TRY IT → Only the lines below, from the one with "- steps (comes" through the one with "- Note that", are to be written out, exactly.
:: MATERIAL PROVIDED ::
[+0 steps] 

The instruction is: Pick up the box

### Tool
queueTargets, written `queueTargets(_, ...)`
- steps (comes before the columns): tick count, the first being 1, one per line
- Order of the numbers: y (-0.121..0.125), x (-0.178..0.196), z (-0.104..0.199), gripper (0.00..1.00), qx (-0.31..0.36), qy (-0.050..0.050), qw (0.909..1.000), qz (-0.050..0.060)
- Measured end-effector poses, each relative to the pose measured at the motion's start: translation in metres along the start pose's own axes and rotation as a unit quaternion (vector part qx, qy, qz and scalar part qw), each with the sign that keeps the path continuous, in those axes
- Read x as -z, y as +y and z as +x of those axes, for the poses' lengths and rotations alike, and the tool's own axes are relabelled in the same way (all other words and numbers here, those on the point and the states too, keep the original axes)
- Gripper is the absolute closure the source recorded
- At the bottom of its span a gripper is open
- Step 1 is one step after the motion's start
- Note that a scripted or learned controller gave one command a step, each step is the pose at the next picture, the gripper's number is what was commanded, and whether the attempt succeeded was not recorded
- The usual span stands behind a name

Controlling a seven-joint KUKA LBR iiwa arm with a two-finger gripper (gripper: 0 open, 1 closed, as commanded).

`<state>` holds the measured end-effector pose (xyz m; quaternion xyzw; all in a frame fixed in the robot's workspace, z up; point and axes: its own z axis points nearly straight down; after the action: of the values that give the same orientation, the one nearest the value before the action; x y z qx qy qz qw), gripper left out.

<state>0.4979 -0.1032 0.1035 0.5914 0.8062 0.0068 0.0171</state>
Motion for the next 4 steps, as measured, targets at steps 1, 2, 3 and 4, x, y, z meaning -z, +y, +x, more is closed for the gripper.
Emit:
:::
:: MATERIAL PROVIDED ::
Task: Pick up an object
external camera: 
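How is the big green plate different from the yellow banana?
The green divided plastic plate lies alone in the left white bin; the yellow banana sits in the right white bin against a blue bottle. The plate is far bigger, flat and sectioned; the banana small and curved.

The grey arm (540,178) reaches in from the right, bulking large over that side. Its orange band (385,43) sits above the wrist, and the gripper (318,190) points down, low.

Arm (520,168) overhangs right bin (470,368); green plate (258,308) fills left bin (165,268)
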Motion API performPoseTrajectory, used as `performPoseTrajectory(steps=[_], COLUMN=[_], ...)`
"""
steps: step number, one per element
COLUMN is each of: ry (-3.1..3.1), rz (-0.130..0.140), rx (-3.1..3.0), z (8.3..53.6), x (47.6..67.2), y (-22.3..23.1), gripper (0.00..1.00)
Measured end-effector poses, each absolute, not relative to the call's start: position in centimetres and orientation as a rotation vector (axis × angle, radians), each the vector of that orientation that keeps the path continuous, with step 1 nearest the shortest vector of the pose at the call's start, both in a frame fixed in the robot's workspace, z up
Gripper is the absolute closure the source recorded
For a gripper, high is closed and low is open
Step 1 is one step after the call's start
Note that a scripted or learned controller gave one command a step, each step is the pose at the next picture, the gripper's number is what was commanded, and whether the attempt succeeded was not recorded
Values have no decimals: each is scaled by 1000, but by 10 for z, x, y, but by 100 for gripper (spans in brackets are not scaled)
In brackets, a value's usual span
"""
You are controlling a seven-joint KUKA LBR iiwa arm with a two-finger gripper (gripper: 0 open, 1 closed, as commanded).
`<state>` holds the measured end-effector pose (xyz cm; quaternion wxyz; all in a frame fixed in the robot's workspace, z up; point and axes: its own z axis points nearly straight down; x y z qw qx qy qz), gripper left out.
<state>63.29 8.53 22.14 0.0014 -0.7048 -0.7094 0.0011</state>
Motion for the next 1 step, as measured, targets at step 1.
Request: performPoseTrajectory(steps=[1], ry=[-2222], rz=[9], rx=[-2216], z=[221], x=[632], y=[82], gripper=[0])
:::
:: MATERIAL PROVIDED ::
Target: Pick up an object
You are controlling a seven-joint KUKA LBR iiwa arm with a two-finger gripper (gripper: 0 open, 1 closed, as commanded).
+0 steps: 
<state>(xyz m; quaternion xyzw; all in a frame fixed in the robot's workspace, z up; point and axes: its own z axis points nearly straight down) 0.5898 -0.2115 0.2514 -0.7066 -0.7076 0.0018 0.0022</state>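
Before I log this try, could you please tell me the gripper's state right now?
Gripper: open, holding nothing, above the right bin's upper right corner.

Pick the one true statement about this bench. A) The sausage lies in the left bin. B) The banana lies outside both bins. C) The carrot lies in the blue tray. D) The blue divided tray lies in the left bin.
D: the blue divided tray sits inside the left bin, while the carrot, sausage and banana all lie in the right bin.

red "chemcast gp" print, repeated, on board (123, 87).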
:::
TASK RESULT →
- steps (comes before the columns): tick count, the first being 1, one per line
- Order of the numbers: y (-0.121..0.125), x (-0.178..0.196), z (-0.104..0.199), gripper (0.00..1.00), qx (-0.31..0.36), qy (-0.050..0.050), qw (0.909..1.000), qz (-0.050..0.060)
- Measured end-effector poses, each relative to the pose measured at the motion's start: translation in metres along the start pose's own axes and rotation as a unit quaternion (vector part qx, qy, qz and scalar part qw), each with the sign that keeps the path continuous, in those axes
- Read x as -z, y as +y and z as +x of those axes, for the poses' lengths and rotations alike, and the tool's own axes are relabelled in the same way (all other words and numbers here, those on the point and the states too, keep the original axes)
- Gripper is the absolute closure the source recorded
- At the bottom of its span a gripper is open
- Step 1 is one step after the motion's start
- Note that a scripted or learned controller gave one command a step, each step is the pose at the next picture, the gripper's number is what was commanded, and whether the attempt succeeded was not recorded

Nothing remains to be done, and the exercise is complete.